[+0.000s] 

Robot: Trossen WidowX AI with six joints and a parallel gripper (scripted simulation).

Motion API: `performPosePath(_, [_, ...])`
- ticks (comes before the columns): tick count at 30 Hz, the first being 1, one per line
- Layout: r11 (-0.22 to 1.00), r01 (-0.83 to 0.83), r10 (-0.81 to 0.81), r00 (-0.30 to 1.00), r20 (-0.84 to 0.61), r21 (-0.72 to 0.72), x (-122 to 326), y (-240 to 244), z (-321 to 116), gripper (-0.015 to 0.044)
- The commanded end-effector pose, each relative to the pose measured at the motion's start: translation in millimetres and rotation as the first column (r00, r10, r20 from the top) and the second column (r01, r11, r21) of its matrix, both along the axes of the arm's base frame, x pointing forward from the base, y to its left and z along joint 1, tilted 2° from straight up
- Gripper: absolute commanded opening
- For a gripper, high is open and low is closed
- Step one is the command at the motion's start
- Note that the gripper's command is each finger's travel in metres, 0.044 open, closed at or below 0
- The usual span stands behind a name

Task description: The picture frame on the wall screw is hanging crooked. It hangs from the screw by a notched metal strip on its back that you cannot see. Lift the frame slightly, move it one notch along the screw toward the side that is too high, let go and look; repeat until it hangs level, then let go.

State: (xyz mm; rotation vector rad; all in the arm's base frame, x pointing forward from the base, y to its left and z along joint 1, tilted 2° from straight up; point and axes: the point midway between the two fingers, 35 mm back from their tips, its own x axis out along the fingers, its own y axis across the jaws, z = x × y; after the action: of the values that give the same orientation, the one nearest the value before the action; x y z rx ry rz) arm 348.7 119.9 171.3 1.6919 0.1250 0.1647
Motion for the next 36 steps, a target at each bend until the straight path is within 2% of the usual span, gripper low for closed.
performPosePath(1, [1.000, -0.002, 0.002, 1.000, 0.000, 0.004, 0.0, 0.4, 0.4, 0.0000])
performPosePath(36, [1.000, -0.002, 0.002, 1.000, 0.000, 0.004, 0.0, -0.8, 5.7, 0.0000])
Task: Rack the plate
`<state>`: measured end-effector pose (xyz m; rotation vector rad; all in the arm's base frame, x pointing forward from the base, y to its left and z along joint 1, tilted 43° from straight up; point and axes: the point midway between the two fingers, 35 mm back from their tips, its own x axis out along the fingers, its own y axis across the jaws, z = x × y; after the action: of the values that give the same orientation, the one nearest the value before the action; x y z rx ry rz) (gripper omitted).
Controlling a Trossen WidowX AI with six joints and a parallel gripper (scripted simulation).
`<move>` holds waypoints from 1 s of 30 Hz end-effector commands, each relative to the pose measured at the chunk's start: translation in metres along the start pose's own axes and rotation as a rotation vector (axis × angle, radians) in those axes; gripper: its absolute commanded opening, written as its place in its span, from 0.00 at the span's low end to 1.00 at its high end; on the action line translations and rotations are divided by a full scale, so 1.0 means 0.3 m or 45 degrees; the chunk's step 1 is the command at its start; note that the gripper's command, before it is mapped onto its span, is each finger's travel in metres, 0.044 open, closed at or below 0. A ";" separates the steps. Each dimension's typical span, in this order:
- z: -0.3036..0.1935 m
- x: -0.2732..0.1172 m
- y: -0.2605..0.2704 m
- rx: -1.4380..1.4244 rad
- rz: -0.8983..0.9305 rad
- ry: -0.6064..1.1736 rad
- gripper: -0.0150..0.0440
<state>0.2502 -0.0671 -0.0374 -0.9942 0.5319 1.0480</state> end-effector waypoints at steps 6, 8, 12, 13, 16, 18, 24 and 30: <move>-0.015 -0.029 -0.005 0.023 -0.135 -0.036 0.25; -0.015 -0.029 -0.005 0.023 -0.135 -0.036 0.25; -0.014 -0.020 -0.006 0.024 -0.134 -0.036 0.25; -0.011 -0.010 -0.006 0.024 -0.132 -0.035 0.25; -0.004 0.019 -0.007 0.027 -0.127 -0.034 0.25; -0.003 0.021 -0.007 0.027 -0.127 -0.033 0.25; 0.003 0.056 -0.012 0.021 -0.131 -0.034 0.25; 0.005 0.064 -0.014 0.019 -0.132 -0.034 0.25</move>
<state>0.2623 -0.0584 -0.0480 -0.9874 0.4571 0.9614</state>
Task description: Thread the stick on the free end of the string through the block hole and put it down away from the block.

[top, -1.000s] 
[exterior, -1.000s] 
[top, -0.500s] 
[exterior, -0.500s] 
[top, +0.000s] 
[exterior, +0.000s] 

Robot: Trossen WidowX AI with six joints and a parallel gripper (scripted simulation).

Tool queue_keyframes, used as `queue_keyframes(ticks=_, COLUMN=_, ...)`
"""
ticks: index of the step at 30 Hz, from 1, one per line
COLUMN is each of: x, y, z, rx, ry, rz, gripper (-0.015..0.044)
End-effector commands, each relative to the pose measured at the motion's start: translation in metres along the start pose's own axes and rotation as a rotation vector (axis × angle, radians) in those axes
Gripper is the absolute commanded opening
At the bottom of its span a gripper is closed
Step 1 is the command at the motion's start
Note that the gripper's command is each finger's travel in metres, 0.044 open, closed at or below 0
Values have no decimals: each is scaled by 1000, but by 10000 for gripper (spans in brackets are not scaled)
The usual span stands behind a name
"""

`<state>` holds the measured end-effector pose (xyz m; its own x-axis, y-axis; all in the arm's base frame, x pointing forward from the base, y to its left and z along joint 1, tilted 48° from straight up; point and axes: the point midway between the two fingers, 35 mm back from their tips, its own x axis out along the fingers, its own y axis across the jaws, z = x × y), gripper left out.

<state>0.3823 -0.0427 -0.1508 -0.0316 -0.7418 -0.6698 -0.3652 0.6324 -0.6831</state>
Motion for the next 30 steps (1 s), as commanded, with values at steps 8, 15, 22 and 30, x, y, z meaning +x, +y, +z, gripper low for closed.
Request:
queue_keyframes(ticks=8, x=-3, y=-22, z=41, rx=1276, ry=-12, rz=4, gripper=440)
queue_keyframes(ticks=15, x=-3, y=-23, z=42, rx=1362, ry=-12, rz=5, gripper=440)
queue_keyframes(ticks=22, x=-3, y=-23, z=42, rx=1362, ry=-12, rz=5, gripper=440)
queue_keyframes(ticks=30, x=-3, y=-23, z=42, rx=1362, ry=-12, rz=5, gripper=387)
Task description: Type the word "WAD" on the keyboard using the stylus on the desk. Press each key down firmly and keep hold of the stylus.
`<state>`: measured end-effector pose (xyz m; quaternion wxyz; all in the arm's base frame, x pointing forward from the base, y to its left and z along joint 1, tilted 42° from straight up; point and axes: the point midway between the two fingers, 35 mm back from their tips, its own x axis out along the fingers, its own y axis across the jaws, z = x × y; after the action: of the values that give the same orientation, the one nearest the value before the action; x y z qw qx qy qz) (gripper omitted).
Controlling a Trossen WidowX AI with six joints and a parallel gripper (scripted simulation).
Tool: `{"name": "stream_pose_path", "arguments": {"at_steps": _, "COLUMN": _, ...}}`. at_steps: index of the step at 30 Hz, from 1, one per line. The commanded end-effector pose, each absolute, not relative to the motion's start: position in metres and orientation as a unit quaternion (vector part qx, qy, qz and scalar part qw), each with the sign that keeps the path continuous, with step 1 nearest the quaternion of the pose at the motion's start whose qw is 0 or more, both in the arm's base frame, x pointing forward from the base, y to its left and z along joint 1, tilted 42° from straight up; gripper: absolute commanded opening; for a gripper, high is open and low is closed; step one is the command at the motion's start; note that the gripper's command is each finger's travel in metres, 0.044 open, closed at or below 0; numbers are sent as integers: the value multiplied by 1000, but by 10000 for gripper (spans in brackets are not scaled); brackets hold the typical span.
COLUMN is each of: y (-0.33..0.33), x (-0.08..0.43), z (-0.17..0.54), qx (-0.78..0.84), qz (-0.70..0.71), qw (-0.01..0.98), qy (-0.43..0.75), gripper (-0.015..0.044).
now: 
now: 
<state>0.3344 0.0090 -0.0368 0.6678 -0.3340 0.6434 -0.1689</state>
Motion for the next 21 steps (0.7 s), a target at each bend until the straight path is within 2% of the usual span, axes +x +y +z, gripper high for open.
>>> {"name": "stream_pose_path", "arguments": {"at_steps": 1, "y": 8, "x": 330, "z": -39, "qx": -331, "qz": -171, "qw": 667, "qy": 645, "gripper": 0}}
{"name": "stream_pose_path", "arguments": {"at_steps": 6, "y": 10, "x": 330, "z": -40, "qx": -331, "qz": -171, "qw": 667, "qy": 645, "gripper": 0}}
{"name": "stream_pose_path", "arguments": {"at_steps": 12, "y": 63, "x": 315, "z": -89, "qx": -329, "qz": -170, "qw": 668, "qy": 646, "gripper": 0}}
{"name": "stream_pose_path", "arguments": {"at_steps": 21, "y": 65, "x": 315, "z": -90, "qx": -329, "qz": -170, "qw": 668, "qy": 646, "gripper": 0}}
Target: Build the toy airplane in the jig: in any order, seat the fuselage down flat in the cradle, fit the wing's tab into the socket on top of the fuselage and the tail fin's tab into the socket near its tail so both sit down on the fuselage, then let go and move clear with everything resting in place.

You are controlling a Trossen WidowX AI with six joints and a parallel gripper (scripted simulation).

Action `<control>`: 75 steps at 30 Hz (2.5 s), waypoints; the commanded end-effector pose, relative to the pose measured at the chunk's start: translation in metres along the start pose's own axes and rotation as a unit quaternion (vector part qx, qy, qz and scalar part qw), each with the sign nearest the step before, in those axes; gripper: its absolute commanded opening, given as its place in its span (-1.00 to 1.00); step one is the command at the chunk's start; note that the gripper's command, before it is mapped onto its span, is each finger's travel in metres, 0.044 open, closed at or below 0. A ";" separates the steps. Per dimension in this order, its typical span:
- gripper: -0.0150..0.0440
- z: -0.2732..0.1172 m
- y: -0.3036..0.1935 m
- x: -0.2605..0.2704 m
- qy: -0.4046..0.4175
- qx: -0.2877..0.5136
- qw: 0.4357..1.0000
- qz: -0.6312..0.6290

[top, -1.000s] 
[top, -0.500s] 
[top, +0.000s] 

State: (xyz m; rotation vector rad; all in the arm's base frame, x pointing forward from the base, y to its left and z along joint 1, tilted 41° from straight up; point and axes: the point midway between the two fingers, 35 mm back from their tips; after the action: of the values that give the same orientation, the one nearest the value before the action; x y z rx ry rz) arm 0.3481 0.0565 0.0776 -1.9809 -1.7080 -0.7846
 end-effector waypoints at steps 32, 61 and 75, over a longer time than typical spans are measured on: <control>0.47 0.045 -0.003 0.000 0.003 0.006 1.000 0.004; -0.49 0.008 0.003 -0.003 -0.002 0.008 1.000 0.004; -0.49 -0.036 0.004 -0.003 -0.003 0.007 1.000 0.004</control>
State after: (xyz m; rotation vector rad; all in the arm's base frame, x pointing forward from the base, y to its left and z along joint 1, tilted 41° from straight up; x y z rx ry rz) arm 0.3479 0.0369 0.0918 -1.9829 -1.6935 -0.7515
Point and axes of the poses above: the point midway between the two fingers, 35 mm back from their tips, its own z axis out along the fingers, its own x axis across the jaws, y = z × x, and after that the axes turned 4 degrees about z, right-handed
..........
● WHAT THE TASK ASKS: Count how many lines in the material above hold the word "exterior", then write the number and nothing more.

● TASK RESULT: 3